■ **Dataset items**
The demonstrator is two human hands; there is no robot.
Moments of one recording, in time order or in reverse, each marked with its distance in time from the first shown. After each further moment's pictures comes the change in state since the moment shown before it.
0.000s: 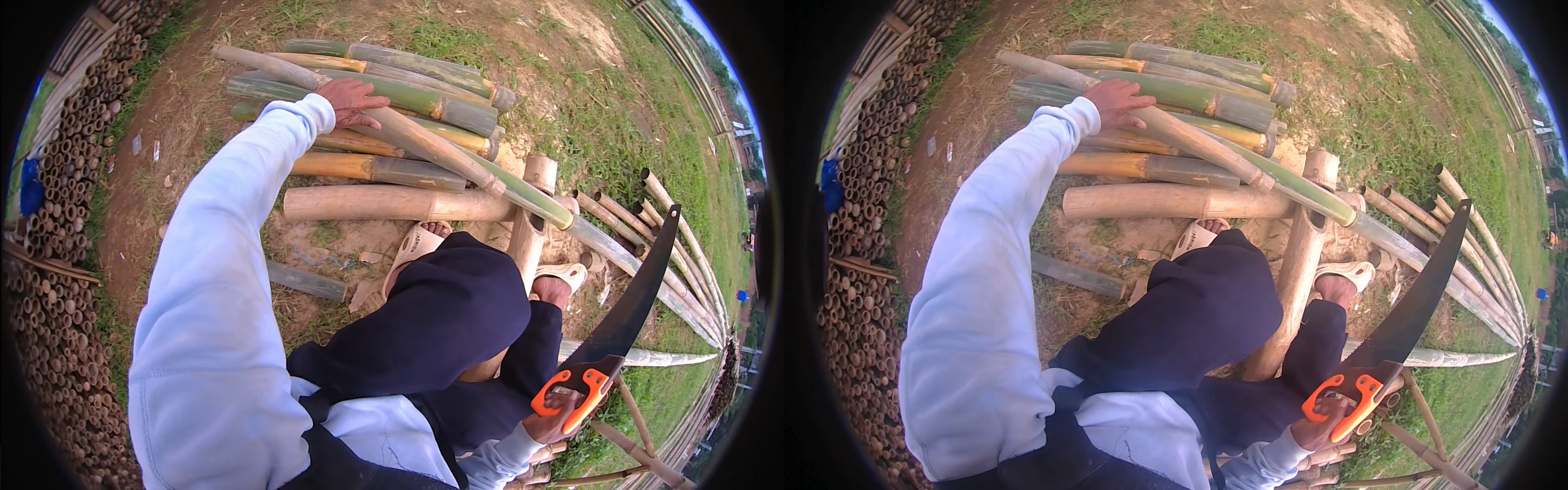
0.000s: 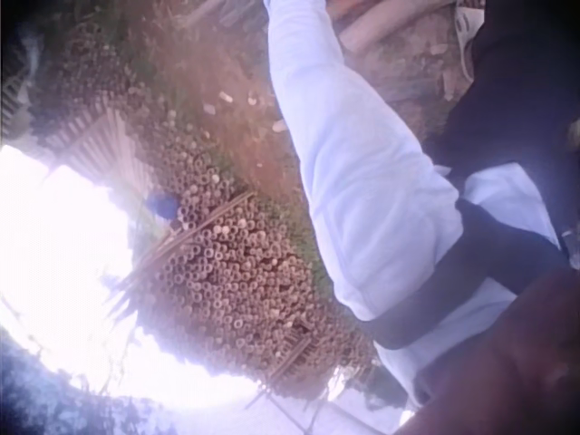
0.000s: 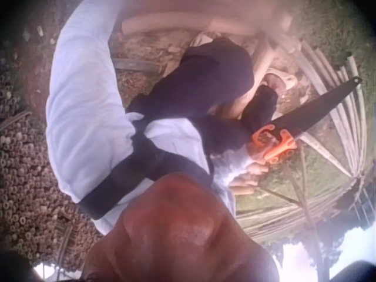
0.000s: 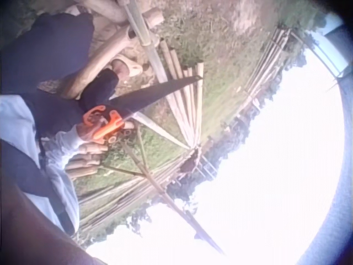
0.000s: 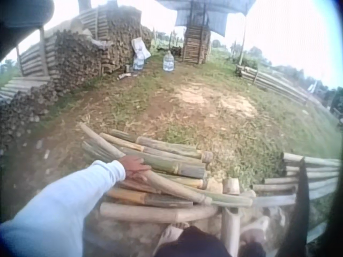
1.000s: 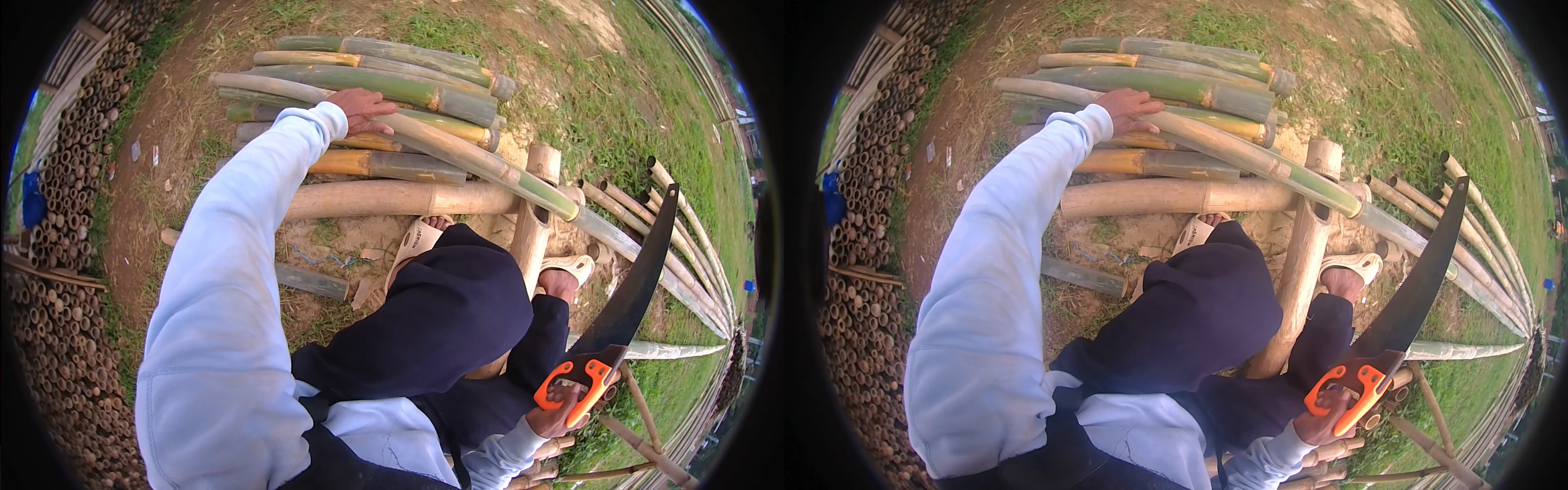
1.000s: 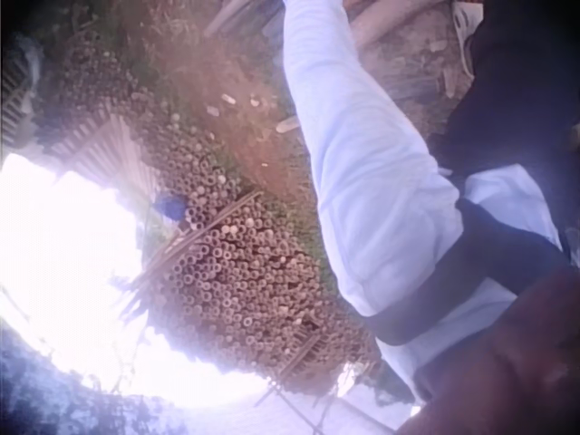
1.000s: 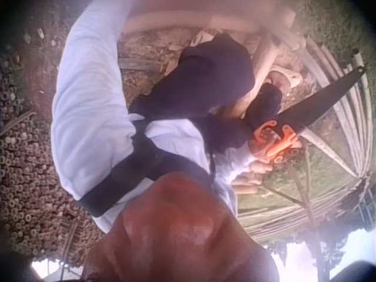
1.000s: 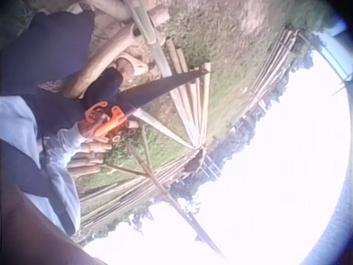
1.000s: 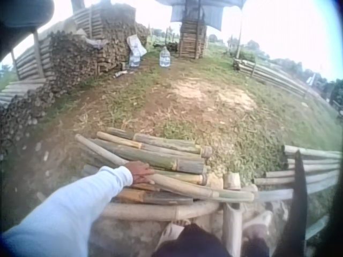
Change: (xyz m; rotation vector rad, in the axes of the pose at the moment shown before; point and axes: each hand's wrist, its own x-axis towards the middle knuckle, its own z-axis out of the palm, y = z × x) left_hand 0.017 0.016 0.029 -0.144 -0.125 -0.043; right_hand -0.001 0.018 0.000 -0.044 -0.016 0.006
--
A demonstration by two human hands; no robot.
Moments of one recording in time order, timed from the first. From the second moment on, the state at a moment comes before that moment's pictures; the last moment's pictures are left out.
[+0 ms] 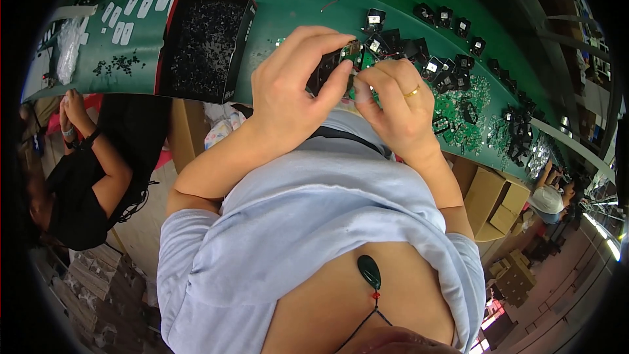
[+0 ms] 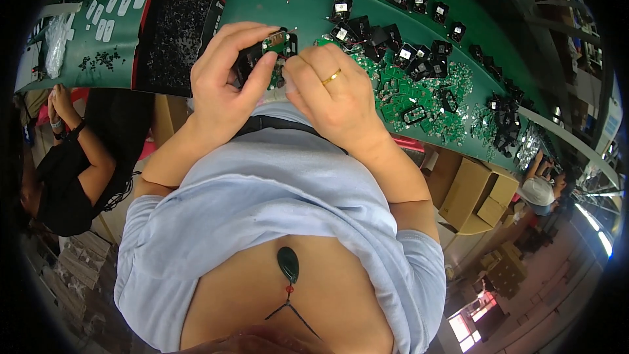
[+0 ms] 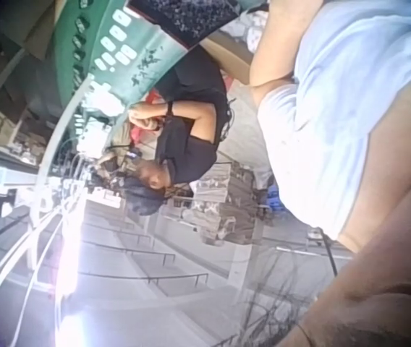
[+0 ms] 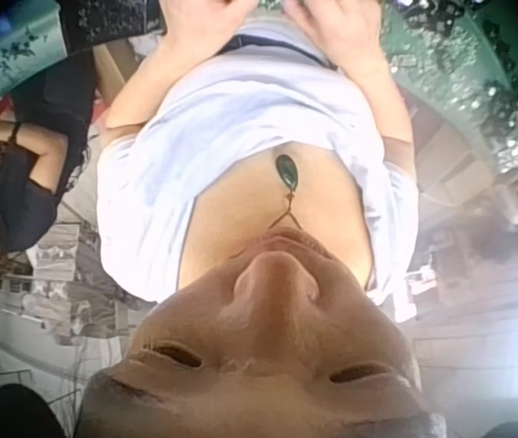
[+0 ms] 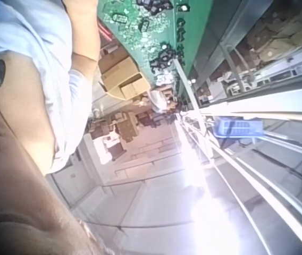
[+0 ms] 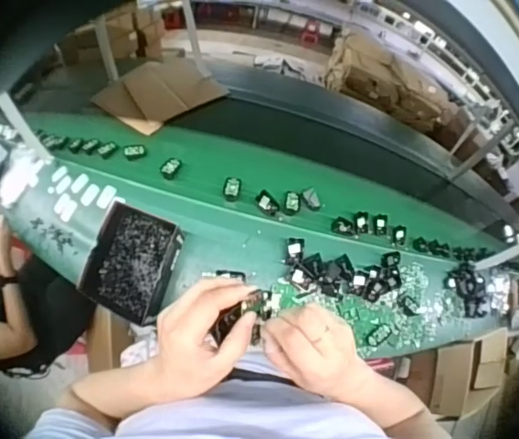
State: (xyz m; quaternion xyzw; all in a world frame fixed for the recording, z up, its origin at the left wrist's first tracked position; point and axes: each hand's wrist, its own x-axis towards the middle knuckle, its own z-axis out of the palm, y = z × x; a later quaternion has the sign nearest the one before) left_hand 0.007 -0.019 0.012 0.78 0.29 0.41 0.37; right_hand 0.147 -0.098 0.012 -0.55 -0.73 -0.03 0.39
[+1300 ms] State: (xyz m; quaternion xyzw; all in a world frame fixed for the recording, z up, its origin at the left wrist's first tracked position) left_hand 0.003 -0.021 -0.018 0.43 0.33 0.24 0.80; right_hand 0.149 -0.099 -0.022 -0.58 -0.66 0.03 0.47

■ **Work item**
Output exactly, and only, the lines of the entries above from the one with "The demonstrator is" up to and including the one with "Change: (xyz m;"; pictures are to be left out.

■ **Solved problem**
The demonstrator is two human hands; there is no robot.
Moments of one recording, in time order or in reverse, each marked with its distance in time from the first shown. After each further moment's pictures comes the change in state since the moment shown before it.
0.000s: 
0.000s: 
0.000s: 
0.000s: 
0.000s: 
1.000s: 
1.000s: 
1.000s: 
1.000s: 
1.000s: 
Change: (xyz m; rotation vector rad, in the axes of the pose at the moment shown before; point and axes: each hand's wrist, its own x-axis towards the middle knuckle, its own z-axis out of the palm, y = z × x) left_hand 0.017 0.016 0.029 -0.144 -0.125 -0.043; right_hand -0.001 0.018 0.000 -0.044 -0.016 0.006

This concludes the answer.